Перейти на страницу:

— Неподходящее время для визита, вот и все.

— И дяде чаю принесите.

— Он не может пить.

— А вдруг сможет, пусть попробует. Кто так смеется, готов к пиршеству — фланкен, цимис, росселфлейш[60]… — И сказал на идише: — В грядущем мире люди будут танцевать на празднике, везде будут смех и радость. Когда придет Мессия, люди будут так смеяться.

Воровский расхохотался, сказал: «Мессия» и вгрызся в подушку. Лицо у него было насквозь мокрое: слезы катились со щек в глаза, по лбу, вокруг ушей стояли озерца слюны. Он плевался, плакал, задыхался от хохота, снова хватал ртом воздух, рыдал, отплевывался. Глаза в красных прожилках, белки сверкают, как разверстые раны, даже шляпу не снял. Он хохотал, хохотал без удержу. Брюки мокрые, ширинка расстегнута, оттуда нет-нет да и сочится струйка.
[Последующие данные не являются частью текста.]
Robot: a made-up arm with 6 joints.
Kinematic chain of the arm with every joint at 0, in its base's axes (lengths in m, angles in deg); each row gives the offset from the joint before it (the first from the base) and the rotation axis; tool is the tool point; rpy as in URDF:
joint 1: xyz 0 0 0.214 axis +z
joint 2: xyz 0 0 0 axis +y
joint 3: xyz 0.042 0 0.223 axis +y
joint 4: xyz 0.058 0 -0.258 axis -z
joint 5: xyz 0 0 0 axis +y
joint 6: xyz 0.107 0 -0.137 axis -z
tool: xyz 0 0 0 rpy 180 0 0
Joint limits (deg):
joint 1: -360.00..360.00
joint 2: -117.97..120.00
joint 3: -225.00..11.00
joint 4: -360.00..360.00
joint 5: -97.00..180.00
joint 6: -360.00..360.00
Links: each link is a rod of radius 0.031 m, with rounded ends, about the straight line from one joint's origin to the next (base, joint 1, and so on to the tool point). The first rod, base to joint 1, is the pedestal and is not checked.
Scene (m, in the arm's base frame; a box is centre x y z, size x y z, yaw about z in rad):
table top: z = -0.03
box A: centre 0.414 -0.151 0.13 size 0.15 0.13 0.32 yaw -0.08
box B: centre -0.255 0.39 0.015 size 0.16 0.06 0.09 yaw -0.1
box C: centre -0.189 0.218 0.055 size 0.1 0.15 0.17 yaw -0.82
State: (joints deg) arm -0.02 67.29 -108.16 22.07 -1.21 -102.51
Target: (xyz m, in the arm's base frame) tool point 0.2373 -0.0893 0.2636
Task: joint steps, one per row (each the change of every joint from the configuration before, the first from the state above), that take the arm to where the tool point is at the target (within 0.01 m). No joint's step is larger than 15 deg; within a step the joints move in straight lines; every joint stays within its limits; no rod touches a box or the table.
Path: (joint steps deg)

Увидев чай, он выпустил подушку, рискнул пригубить, вернее, лизнул, как зверь, в надежде — на третьем глотке подкатила рвота, он хохотал между ее спазмами, все хохотал, и от него воняло клоакой.
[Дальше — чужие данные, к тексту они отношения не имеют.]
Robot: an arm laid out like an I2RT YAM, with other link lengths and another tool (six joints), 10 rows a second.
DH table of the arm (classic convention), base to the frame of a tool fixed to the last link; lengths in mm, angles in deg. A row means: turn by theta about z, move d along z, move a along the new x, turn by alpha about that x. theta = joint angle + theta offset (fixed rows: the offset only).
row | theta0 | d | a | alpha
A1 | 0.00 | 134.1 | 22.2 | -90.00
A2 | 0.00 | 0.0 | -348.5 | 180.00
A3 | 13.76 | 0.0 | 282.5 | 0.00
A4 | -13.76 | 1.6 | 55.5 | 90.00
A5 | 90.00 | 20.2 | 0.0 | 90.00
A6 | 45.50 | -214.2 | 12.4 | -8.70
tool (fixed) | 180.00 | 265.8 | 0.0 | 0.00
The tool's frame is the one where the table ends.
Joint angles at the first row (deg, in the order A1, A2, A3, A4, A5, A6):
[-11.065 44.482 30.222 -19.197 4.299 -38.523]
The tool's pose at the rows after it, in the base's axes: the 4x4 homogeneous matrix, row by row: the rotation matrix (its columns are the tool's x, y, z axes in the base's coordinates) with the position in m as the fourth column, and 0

Эдельштейн наслаждался чаем, чай пробирал насквозь, будоражил нутро куда больше, чем кофе, которым пропах коридор. Он хвалил себя без злобы, без горечи: верх рассудительности! Оттаяв, он сказал:

— Дайте ему шнапс, шнапс-то он наверняка удержит.

— Уже пил, его вырвало.

— Хаим, бедненький, — сказал Эдельштейн, — с чего ты так завелся? Это я. Я там был. Я сказал про это — про могилы, про дым. Я ответственный. Смерть. Смерть, это я это сказал. Над смертью смеешься — значит, не трус.

— Если хотите поговорить с дядей про дела, приходите в другой раз.
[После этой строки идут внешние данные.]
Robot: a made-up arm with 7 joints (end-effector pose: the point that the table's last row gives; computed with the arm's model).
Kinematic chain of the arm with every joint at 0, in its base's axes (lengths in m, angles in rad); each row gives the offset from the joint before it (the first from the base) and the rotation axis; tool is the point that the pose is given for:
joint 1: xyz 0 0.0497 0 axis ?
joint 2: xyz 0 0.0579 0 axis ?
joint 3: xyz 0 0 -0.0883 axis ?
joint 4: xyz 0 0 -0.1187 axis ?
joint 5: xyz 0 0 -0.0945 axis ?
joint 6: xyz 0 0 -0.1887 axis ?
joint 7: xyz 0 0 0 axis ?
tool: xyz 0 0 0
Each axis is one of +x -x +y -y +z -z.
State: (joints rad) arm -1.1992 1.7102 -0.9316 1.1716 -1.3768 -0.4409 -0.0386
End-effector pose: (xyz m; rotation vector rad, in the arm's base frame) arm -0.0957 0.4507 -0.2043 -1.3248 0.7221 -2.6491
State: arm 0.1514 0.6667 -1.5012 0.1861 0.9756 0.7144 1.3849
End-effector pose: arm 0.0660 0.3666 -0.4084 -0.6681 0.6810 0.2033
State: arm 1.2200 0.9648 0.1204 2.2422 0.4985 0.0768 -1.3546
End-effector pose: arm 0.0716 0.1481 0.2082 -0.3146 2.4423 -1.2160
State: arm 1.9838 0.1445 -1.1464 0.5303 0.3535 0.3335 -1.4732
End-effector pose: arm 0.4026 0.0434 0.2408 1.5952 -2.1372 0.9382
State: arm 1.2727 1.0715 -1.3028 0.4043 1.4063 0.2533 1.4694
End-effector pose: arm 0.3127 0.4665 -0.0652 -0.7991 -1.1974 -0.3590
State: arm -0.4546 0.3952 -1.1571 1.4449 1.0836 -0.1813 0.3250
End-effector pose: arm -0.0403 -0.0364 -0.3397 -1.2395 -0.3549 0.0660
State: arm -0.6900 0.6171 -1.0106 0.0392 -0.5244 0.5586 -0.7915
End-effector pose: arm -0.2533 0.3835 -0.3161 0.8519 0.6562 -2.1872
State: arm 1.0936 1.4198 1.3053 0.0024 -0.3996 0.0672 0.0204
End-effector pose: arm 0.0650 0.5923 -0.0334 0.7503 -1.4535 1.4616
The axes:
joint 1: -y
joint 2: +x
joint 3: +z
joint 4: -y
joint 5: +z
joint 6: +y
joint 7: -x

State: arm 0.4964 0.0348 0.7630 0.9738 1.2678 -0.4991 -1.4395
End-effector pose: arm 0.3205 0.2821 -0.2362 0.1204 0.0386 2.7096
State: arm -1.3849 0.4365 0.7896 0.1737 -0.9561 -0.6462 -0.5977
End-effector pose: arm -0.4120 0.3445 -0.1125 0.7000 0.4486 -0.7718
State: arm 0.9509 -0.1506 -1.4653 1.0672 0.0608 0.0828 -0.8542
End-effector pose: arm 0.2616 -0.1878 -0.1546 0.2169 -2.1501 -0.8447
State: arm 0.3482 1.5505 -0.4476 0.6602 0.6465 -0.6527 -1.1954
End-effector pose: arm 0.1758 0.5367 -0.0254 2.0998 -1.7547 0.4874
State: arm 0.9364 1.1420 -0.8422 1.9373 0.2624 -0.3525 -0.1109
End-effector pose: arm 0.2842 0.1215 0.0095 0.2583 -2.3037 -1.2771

— Про смерть — это про дела?

Он оглядел ее. Родилась в 1945–м, во времена лагерей смерти. Не из избранных. Непрошибаемая. В ней эта непрошибаемость, под которой он подразумевал все американское, глубоко засела. И все равно, измученное дитя, заблудшая овца, удивительная девочка — всю ночь просидела с безумцем.

— Где твоя мать? — спросил он. — Почему не пришла присмотреть за братом? Почему все валится на тебя? Ты должна быть свободна, у тебя своя жизнь.

— Что вы знаете про семьи?

Она попала в точку: ни матери, ни отца, ни жены, ни ребенка — откуда ему знать про семьи? Он — отрезанный ломоть, выжил.

— Я знаю твоего дядю, — сказал он, но без особой убежденности: прежде всего Воровский был человек воспитанный. — Когда дядя в себе, он не хочет, чтобы ты страдала.

Воровский сказал сквозь смех:

— Страдала…

— Ему нравится страдать. Он хочет страдать. Он превозносит страдание. Вы все хотите страдать.

Закололо, задергало: у Эдельштейна горели пальцы. Он провел рукой по горячей чашке. Пальцы ощущали тепло.

— Вы все? — переспросил он.

— Вы, евреи.

— Ага! Хаим, слышишь? Твоя племянница Ханна, она уже по ту сторону, хоть и знает маме лошн. Всего через поколение, и уже «вы, евреи». Тебе не нравится страдание? Может, хоть уважение к нему есть?

— Это ни к чему.

— А то, что это история? История тоже ни к чему?

— История — это пустая трата времени.

Америка, полая невеста. Эдельштейн сказал:

— Насчет дел ты права. Я пришел по делу. Дело мое — пустая трата времени.

Воровский сказал, смеясь:

— Гершеле — жаба, жаба, жаба.

— При вас ему стало хуже, — сказала Ханна. — Скажите, что вам нужно, я передам.

— Он не глухой.

— Он потом ничего не помнит.

— Мне нечего ему передать.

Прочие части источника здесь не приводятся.